What do you think? I haven't tested any of this yet, the idea just came to me yesterday and I thought about sharing it.

For my own project, I am probably going to use a different approach that works better for my specific use case; as much as I like this bitmap-based solution, I will most likely only have one generation, maybe two, but I just want optional support for multiple generations, and intend to have a single reveal at the end. Multiple reveals is just a bonus feature that I might use and probably won't.

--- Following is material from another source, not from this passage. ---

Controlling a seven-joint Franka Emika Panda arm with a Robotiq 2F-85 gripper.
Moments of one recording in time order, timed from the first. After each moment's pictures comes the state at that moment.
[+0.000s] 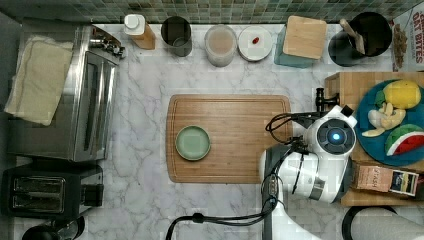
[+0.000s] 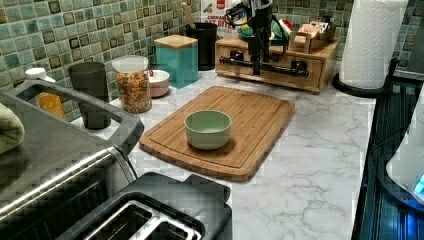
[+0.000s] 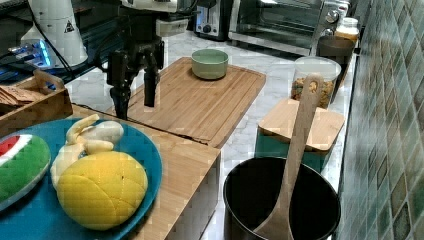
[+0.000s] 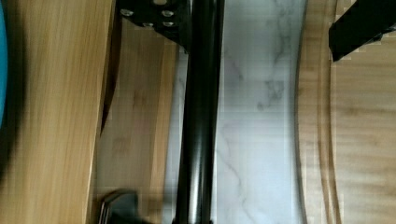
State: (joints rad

So my approach is to simply have a mapping genThreshold[] from Gen ID => first token id of NEXT gen. Whenever I reveal, genThreshold[currentGen] is set to _minted. _tokenGen() just loops from generation 0 to current gen, comparing the tokenId to see if it's < threshold:

function _tokenGen(uint256 tokenId) internal view returns (uint256) {
        require(_exists(tokenId), "ERC721PsiRandomSeedReveal: generation query for nonexistent token");
        // Find the generation the tokenId belongs to by checking it against genThreshold
        for (uint256 i = 0; i < currentGen; ++i) {
            if (tokenId < genThreshold[i]) {
                return i;
            }
        }
        return currentGen;
    }

So, this is O(n) with n being the number of generations we have. But it's by far the cheapest overall method if you only have one or a few generations. There's no bitmap, and there is never any mint overhead. This is pretty unusable if you have many generations, whereas the initial proposal is the opposite, fast with many.

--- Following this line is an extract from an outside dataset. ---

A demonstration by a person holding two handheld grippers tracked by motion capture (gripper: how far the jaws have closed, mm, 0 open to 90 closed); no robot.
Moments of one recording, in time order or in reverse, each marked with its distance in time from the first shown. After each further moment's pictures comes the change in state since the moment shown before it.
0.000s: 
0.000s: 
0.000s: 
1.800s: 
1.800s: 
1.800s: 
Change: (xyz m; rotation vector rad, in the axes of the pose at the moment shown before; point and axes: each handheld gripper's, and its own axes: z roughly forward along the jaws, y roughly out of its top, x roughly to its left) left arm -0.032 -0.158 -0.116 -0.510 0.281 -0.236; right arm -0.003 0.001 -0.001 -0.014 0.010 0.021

To each use case their own solution I guess.

estarriolvetch commented 1 year ago

@reasv This idea sounds really good to me. I think this is indeed a good approach. Shifting the gas consumption from _mint() to _reveal() should give the users a more pleasant experience. We can also add administrative functions to fill _genHead if needed.

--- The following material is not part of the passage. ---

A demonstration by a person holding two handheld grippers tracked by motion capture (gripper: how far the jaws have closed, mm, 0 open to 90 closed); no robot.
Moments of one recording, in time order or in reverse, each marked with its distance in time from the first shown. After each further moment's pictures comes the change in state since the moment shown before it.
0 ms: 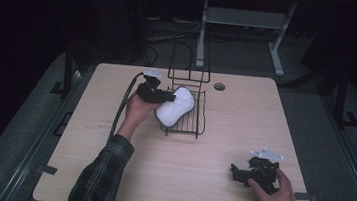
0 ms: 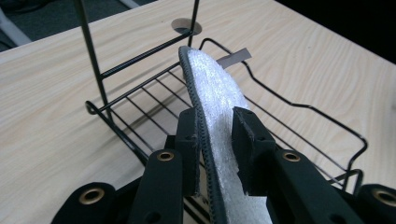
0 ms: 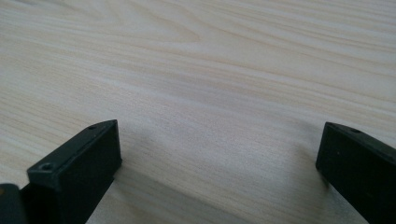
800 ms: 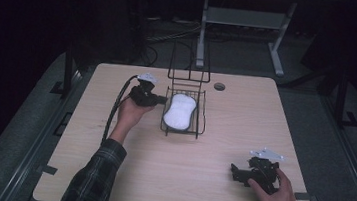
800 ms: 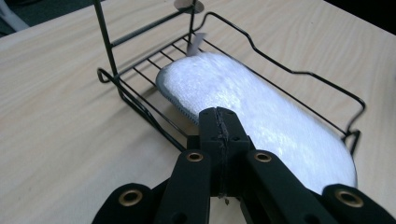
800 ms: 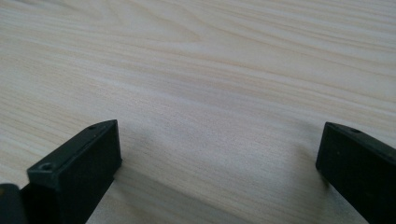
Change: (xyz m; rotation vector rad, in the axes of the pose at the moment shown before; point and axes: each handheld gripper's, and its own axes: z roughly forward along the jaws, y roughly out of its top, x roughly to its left) left arm -0.003 -0.016 -0.023 0.039 -0.002 0.036; right arm 0.000 0.000 0.000 0.000 0.000 0.000
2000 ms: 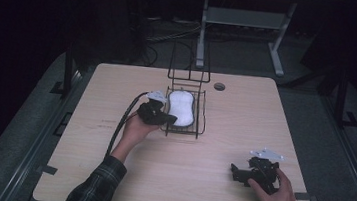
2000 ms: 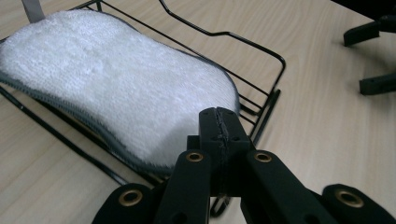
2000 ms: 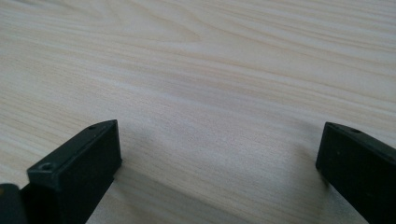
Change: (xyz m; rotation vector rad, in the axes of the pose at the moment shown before) left arm -0.050 -0.023 0.012 0.049 -0.121 0.070; right arm 0.000 0.000 0.000 0.000 0.000 0.000
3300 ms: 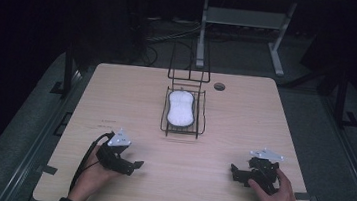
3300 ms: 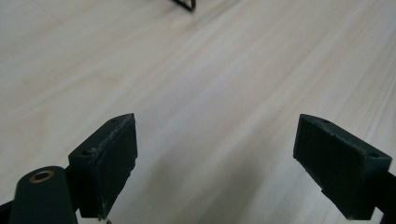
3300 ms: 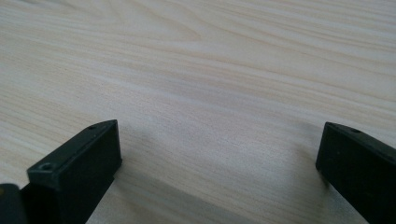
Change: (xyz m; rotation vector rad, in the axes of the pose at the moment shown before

Since this can be a breaking change, I think it will be better if you can implement it as a separate extension.

Also I think the one using genThreshold can also be a separate extension. In practice, I don't think anyone will need more than 256 generations, so using uint8 array for genTHreshold can potentially save you more gas.

With corresponding test cases, I will be happy to merge your PR! Also, looking forward to see what you will build with ERC721Psi!!!

reasv commented 1 year ago

Thanks, I'm glad we're on the same page regarding this. And yes, you're right, they probably should be separate extensions. It seems the mock for tests breaks on this version anyways, I didn't expect to merge the PR in its current form.

I'll look into writing tests for these alternative versions in the next week as soon as I have time. I'll have to write tests for the version I chose to use internally anyways.

using uint8 array for genThreshold can potentially save you more gas. Does it? I'm not sure, in most cases EVM uses 256 bit words internally and uint8 ends up costing a bit more due to checks, the only situation where I'm aware it saves costs is when packing it in an array.

estarriolvetch commented 1 year ago

Awesome!

Regarding using uint8, you are correct evm ues 256 bit words, so the cost will sightly increase if you only have one generation. However, if you have more than 1 generation, you will be benefit from reading from the same storage slot, as uint8 numbers are packed in a compact form.

After the Berlin update, reading the same storage slot in a single tx will cost only 100 more gas.

In my opinion, the downside of using unit8 is negligible, but it can potentially saves a lot if you have a few generations.

estarriolvetch commented 1 year ago

Also, you may consider using fixed array instead of dynamic array to save more.